A Senegalese court has issued the first conviction under a new law that further criminalizes consensual same-sex sexual relations.

The Associated Press notes the court in Pikine-Guédiawaye, a suburb of Dakar, the Senegalese capital, on April 10 convicted a 24-year-old man of committing “acts against nature and public indecency” and sentenced him to six years in prison.

Authorities arrested the man, who Senegalese media reports identified as Mbaye Diouf, earlier this month. The court also fined him 2 million CFA ($3,591.04).

Lawmakers in the African country on March 11 nearly unanimously passed the measure that increases the penalty for anyone convicted of engaging in consensual same-sex sexual relations from one to five years in prison to five to 10 years. The bill that Prime Minister Ousmane Sonko introduced also prohibits the “promotion” or “financing” of homosexuality in Senegal.

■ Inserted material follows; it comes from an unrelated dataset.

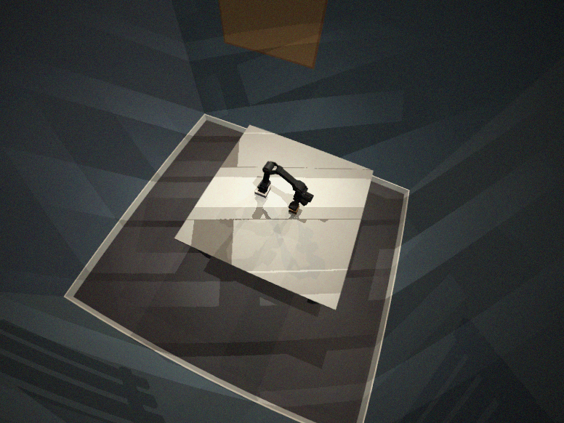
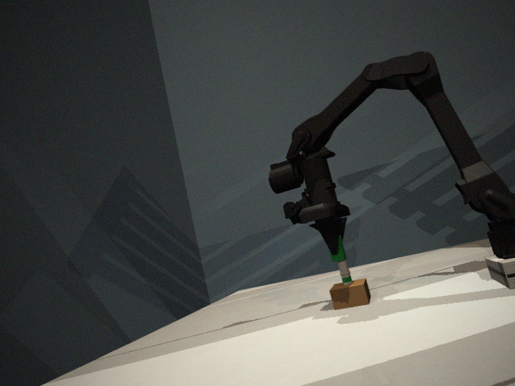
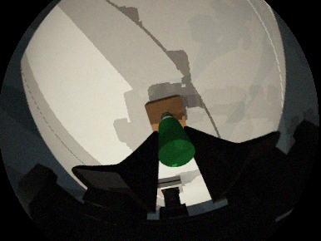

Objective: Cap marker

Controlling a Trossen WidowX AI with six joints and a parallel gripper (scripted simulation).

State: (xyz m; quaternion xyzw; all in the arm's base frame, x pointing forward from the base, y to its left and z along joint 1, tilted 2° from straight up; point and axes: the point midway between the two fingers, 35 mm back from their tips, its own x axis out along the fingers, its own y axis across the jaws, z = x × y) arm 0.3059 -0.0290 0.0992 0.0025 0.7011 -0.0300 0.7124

MassResistance, an anti-LGBTQ group based in the U.S., reportedly worked with Senegalese groups to advance the bill that President Bassirou Diomaye Faye signed on March 31.

“This prison sentence is unlawful under international law,” said Human Rights Watch on Wednesday. “Senegal is bound by treaty obligations that protect every person’s right to dignity, privacy, and equality.”